Mas o principal fator do sucesso da série é seu tema. O criador Sam Esmail assumidamente buscou sua trama no noticiário. Para construir seu protagonista, por exemplo, olhou para seu país natal, o Egito, durante a Primavera Árabe. “Fui ao Egito logo depois que tudo aquilo aconteceu e achei muito legal ver todos aqueles jovens bravos com como o país estava, bravos com a sociedade. E a maior arma que eles tinham era o fato de que eram jovens e bravos”, disse à revista “The Hollywood Reporter”. Gostou de ver como eles usavam nessa luta a tecnologia e as redes sociais, mesmos artefatos de “Mr. Robot”.

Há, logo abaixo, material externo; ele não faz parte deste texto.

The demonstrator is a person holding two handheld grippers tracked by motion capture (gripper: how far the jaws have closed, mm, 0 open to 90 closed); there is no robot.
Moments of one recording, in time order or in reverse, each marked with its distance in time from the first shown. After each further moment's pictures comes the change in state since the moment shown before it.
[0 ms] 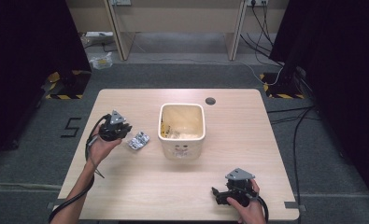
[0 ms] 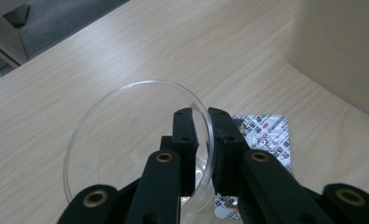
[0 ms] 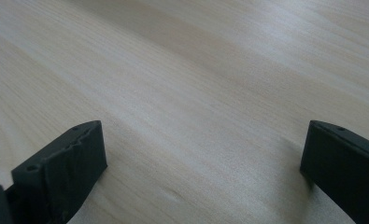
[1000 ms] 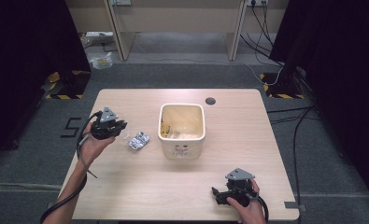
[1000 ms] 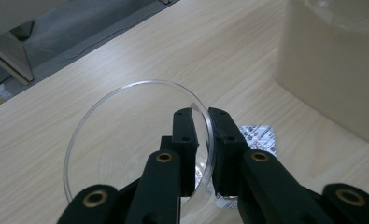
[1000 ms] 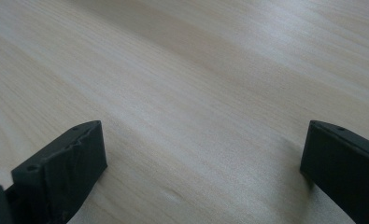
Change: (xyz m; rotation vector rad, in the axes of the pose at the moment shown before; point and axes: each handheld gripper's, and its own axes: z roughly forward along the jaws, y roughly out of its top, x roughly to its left) left arm 0.007 0.011 -0.035 -0.056 -0.015 0.000; right arm 0.000 0.000 0.000 -0.001 -0.001 -0.001
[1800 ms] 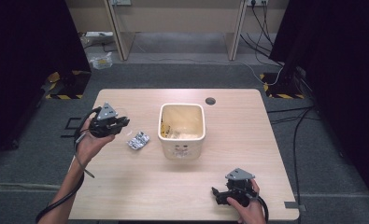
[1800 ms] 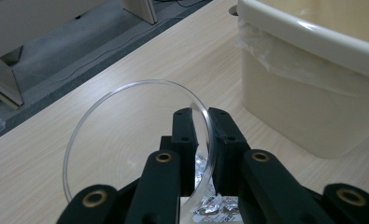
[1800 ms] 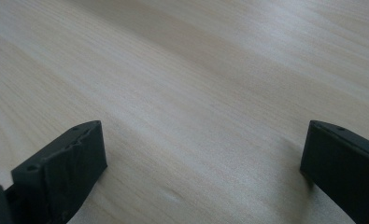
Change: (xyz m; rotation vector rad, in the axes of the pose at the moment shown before) left arm -0.010 0.025 -0.025 -0.065 -0.049 0.052; right arm 0.000 0.000 0.000 0.000 0.000 -0.001
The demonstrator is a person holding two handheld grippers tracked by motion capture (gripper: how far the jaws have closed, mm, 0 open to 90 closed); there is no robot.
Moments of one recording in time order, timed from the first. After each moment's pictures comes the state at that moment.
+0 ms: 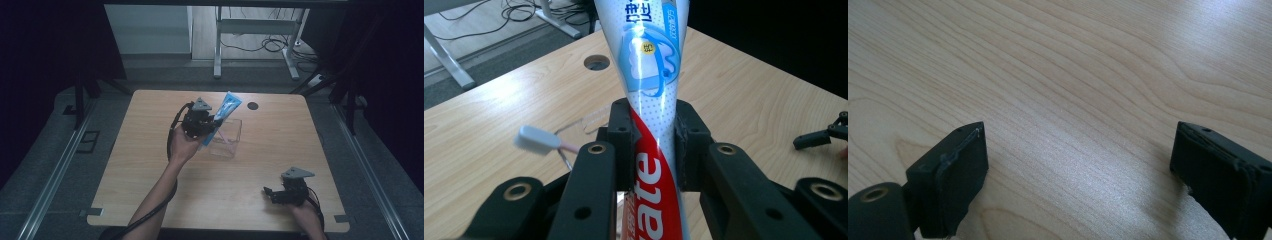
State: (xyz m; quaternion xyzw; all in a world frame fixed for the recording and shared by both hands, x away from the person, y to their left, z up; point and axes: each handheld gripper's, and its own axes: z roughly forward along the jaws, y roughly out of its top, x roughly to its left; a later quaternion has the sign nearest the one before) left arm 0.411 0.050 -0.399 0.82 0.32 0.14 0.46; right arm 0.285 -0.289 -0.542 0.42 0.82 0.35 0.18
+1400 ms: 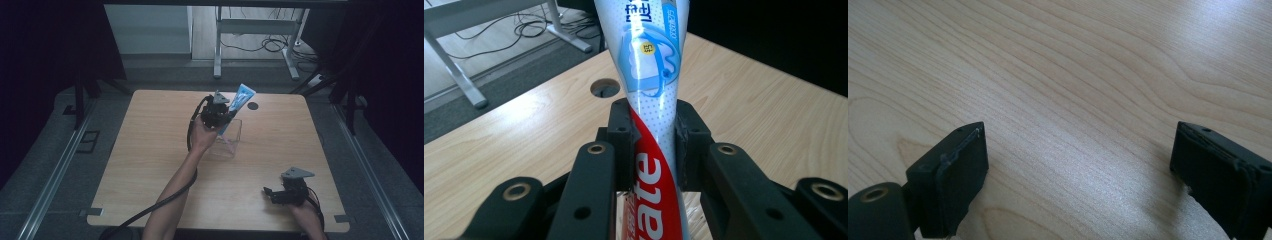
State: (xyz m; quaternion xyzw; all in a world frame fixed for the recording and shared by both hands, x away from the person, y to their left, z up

Para a primeira temporada, deu certo. Sobre a segunda, é muito cedo para dizer. Mas o fato é que Esmail pretende repetir a estratégia e já está conversando com economistas para tentar antecipar o que aconteceria na realidade se os desdobramentos da série fossem verdadeiros. “Espero que deixemos a economia sexy e divertida.”
A televisão é feita de ciclos, alguns mais longos, outros mais curtos. No ano passado, por exemplo, foi declarada a era da comédia romântica — meses depois, quase todas as séries do gênero foram canceladas. Mas, por enquanto, é a hora e a vez das séries de tecnologia. E, dure ou não, é bom reconhecer na televisão um pouco do que se passa do lado de fora.